Коротышка-шахзадэ закивал сочувственно головой. Но это сочувствие вызвало у «кандидата в премьеры» только раздражение.
— Ты-то чего! Ты, брат, еще зелен, а зеленый виноград — не виноград. Когда я работал, ты еще, как говорится, под стол пешком ходил, и тебя в игру не принимали.
Эти обидные слова задели старого отца коротенького шахзадэ. Он посмотрел, сердитыми глазами на «кандидата в премьеры» и сказал:
— Ты слишком много себе позволяешь. Ты моего сына не оскорбляй. Он еще со времени своего керманского губернаторства настоящим «виноградом» стал, а ты говоришь...
Сам шахзаде, впрочем, невзирая на защиту своего отца, признал, что приобрел вес только со времени «договора».
«Кандидат в премьеры» продолжал:
— Я проделал огромную работу, я добился конституции, я истратил на это все отцовские деньги, и вот благодарность этих людей.
Утешая его, сеид сказал:
— Зачем скорбишь? Я говорю: «К лику семидесяти двух мучеников и угодников сопричтешься».
Это общество арестованных представляло собой своеобразную человеческую окрошку: тут были прогрессисты и приверженцы старины, конституционалисты и монархисты. Одни были грязны и грубы, другие — опрятны. Были тут «истинные» мусульмане, хвалившиеся, что за всю жизнь ни над кем не учинили насилия, не обижали крестьян, заботились о сиротах и считали всякую измену родине за грех. Эти часто, по вечерам, просили сеида прочесть главу из роузэ, надеясь, что, может быть, после того, как они хорошенько поплачут, один из мучеников явится им ночью во сне и объяснит, за что они терпят такое божеское наказание.

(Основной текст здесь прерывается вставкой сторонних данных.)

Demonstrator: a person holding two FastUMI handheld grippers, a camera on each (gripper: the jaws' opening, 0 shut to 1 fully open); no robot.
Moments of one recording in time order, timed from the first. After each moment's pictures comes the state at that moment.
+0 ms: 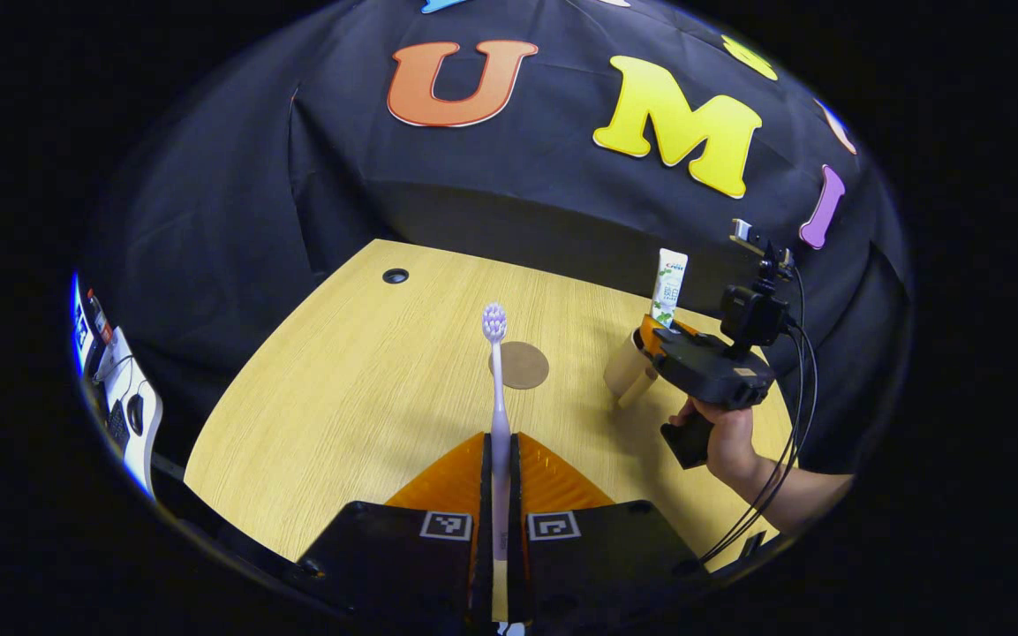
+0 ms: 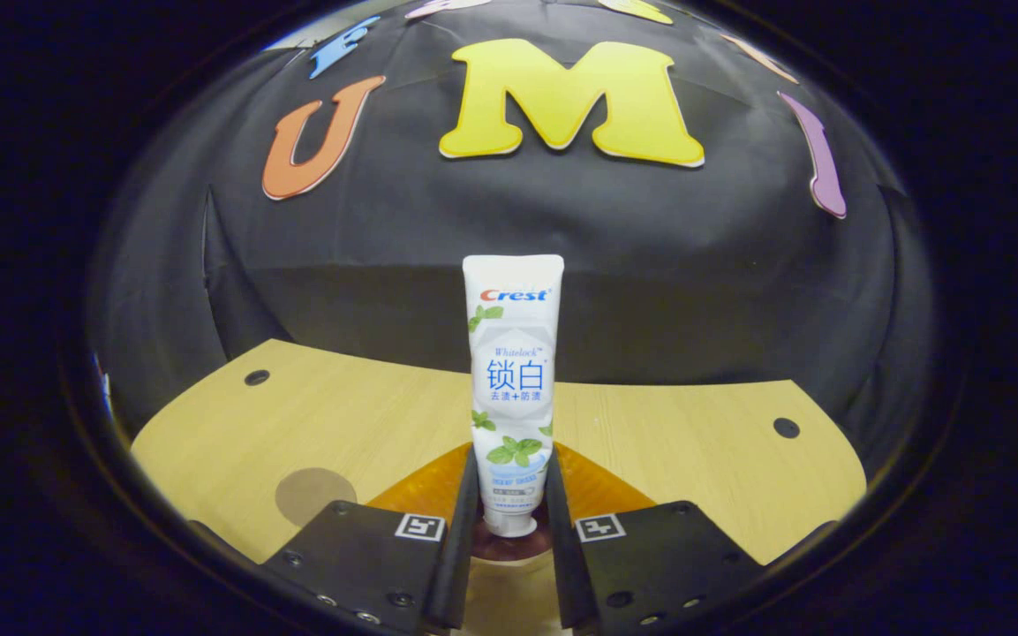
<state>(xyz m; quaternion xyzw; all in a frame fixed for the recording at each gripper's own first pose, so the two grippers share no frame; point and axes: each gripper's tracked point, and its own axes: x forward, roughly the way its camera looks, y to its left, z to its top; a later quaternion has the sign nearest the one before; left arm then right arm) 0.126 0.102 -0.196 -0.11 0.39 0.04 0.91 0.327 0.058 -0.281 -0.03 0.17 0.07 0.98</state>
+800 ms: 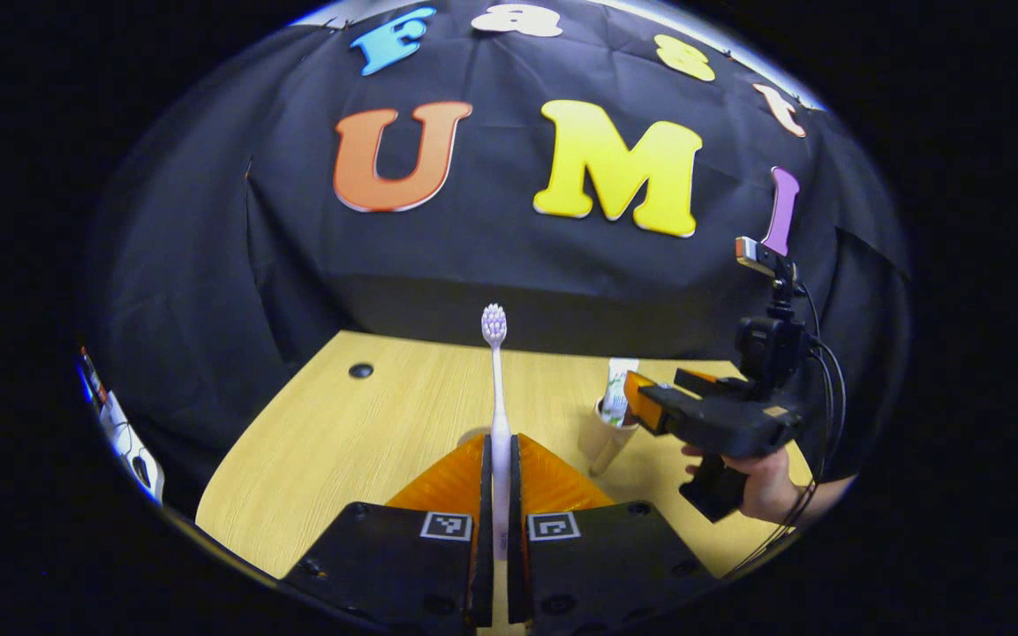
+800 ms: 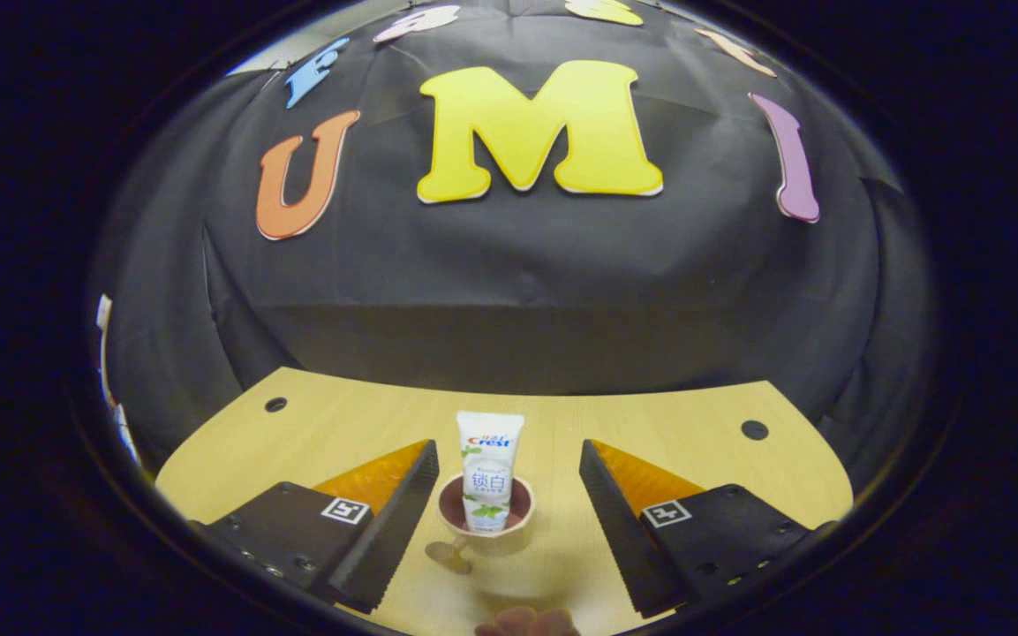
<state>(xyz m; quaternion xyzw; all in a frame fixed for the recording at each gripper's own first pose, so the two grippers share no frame) 0.210 0.062 -0.129 -0.04 0.22 -0.01 0.97 0.275 0.014 -0.204 0.01 0.16 0.06 0.98</state>
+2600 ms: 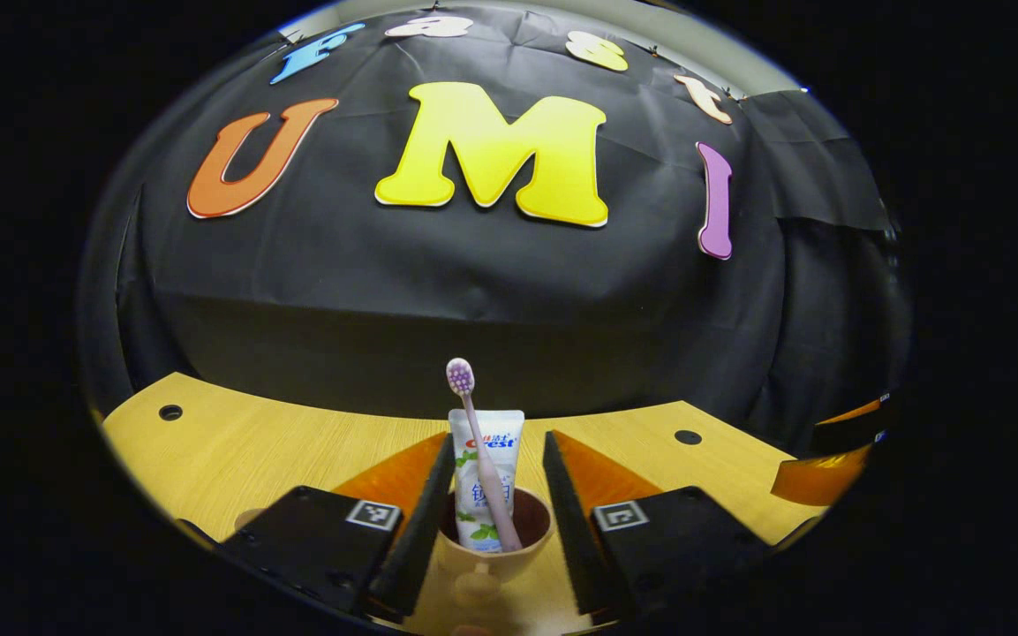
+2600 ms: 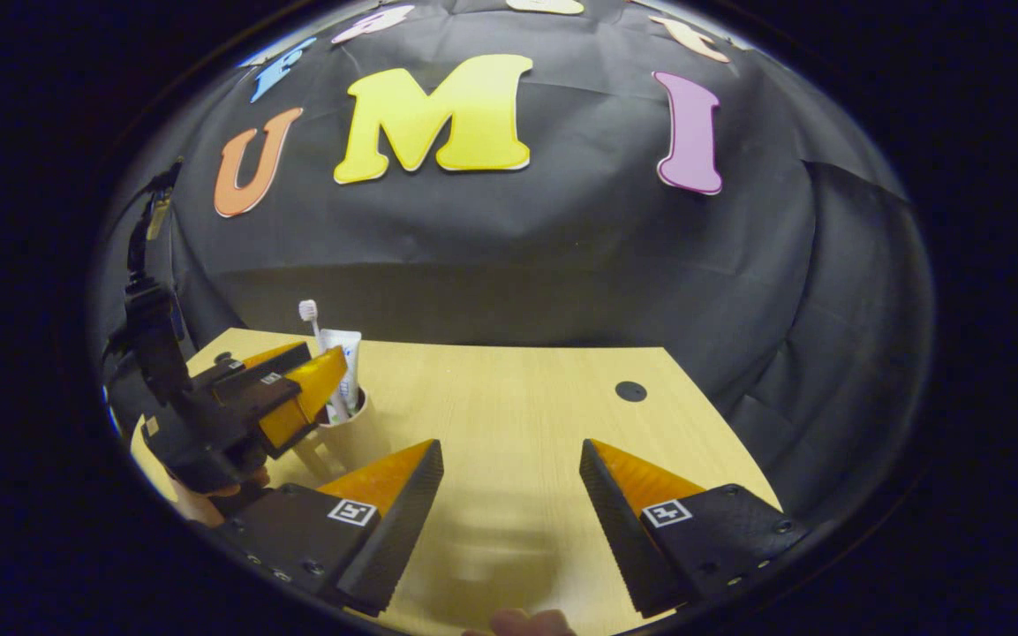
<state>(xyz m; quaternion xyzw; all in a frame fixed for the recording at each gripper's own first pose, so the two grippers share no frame) 0.370 -0.109 -0.247 -0.06 0.12 -0.12 0.98 0.206 -0.137 -0.236 -0.02 0.22 -0.01 0.98</state>
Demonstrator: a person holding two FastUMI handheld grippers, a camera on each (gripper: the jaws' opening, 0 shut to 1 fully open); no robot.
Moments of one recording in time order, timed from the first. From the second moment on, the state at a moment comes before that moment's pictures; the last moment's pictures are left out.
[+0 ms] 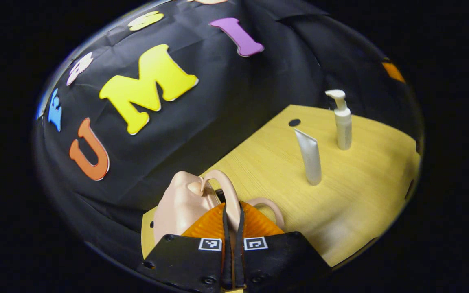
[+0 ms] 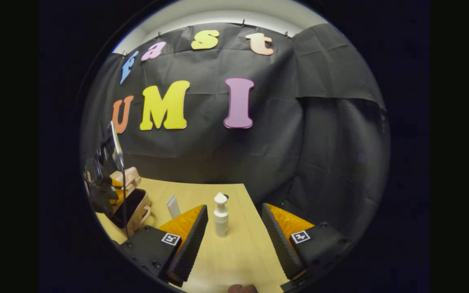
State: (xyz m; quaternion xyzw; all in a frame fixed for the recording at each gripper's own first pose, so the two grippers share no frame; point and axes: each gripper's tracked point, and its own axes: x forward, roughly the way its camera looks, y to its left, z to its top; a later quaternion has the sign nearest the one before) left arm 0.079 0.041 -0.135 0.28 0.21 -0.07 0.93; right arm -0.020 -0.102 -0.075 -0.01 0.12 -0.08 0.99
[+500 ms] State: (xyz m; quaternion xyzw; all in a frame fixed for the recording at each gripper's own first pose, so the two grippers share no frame) left arm 0.068 0.289 -0.007 0.10 0.07 0.10 0.99; right arm 0.000 -0.031 -0.031 -0.03 0.08 -0.02 1.00
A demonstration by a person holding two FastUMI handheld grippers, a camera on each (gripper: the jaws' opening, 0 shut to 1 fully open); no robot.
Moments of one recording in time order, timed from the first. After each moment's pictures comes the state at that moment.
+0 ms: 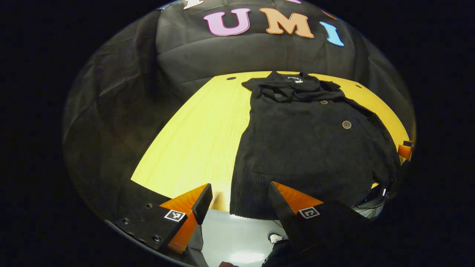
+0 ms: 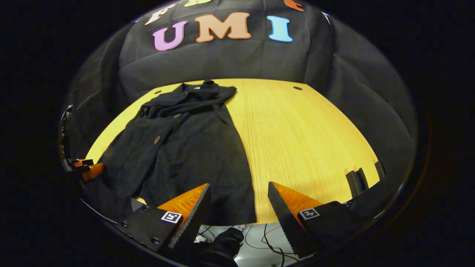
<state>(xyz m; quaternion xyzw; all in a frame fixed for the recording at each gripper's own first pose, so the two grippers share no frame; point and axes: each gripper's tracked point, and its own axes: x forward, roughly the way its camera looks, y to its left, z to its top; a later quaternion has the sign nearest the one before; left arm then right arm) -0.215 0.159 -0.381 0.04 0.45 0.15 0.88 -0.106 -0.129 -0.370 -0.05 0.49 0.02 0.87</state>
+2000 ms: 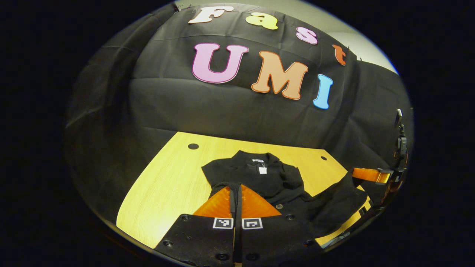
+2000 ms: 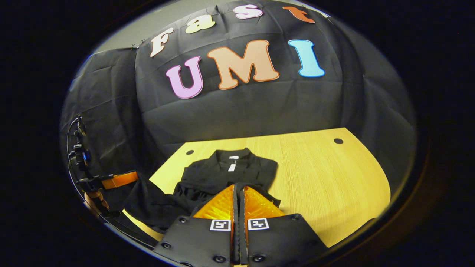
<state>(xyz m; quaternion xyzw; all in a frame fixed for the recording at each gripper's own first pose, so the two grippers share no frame) 0.049 0.137 -0.212 -0.08 0.27 0.02 0.96 0.123 -0.029 -0.197 0.05 0.34 0.14 0.93</state>
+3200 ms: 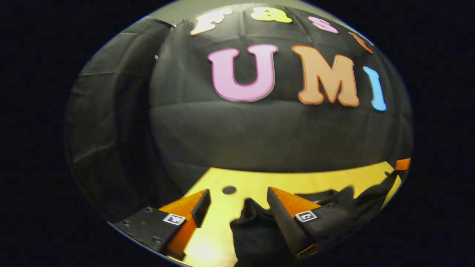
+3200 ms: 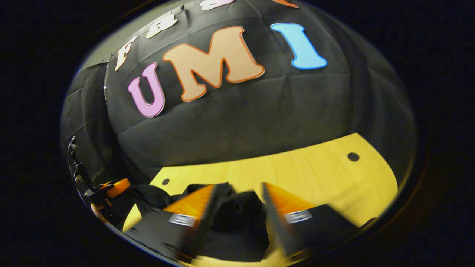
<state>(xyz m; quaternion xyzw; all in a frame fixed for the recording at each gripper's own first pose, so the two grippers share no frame) 0.251 0.240 -0.208 0.05 0.15 0.19 0.97 0.338 -0.068 -0.221 0.09 0.30 0.08 0.95</state>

Сеид соглашался и читал роузэ. Слушая его, «истинные мусульмане» плакали и били себя по голове.
Когда сеид упомянул о «семидесяти двух мучениках», шахзадэ с той же быстротой, с какой, бывало, считал английские фунты стерлингов, сосчитал присутствующих и сказал с грустью:
— К сожалению, нельзя приравнять нас к мученикам: нас всего только пятьдесят восемь.
Впрочем, была надежда, что число это возрастет и до семидесяти двух, так как уже подъезжали их хорасанские и керманшахские товарищи.
Один из арестованных, который, говорят, имел какую-то особенную должность при дворе Музаффер-эд-дина и был генерал-губернатором одного из округов, воскликнул:
— А я в чем виноват! Я, который хотел составить кабинет из всех бывших премьеров, чтобы сразу сдвинуть жизнь страны с мертвой точки. Меня за что?
Бедняга всякий раз, когда падал кабинет и нужно было составлять новый, посылал шаху через товарищей обещание дать тридцать тысяч туманов и выдвигал свою кандидатуру.
Да! В этой стране, где молодежь пренебрегает образованием, добивается должности лестью и прихлебательством, всякий невежда мог считаться великим политиком.
Хотя арестованных было много, обнищавший от их дармоедства народ считал, что компания была еще не в полном сборе. И в самом деле, там еще многих не хватало. Не было налицо самых явных бездельников и столпов невежества, не было каторжников-губернаторов. Не попали туда и не одобрявшие просвещение депутаты, базарные демогоги и всякие казнокрады.
Но что делать! Премьер, взявший на себя такое дело, как освобождение народа, рассчитывал на помощь самого народа. А разве наш благородный шеститысячелетний народ способен хоть на одну минуту сбросить с себя лень и неподвижность?
В общем, нашим арестованным «друзьям отечества» жилось невесело.
Каждый из них был здесь лишен какой-нибудь приятности.
Одному не хватало его сигэ, которую он привык тиранить в долгие ночные часы, другой лишился возможности покуривать терьяк, приговаривая, что у него «зуб что-то заболел», третий жаловался, что у него нет молитвенника, сеид тосковал по своей козьей шкуре, сидя на которой он втирал очки народу, а маленький шахзадэ жалел, что у него нет под руками счетов лондонского банка и он не может подсчитать проценты, наросшие на его фунты стерлингов: он успокаивал себя тем, что управляющий позаботится, чтобы все было в порядке.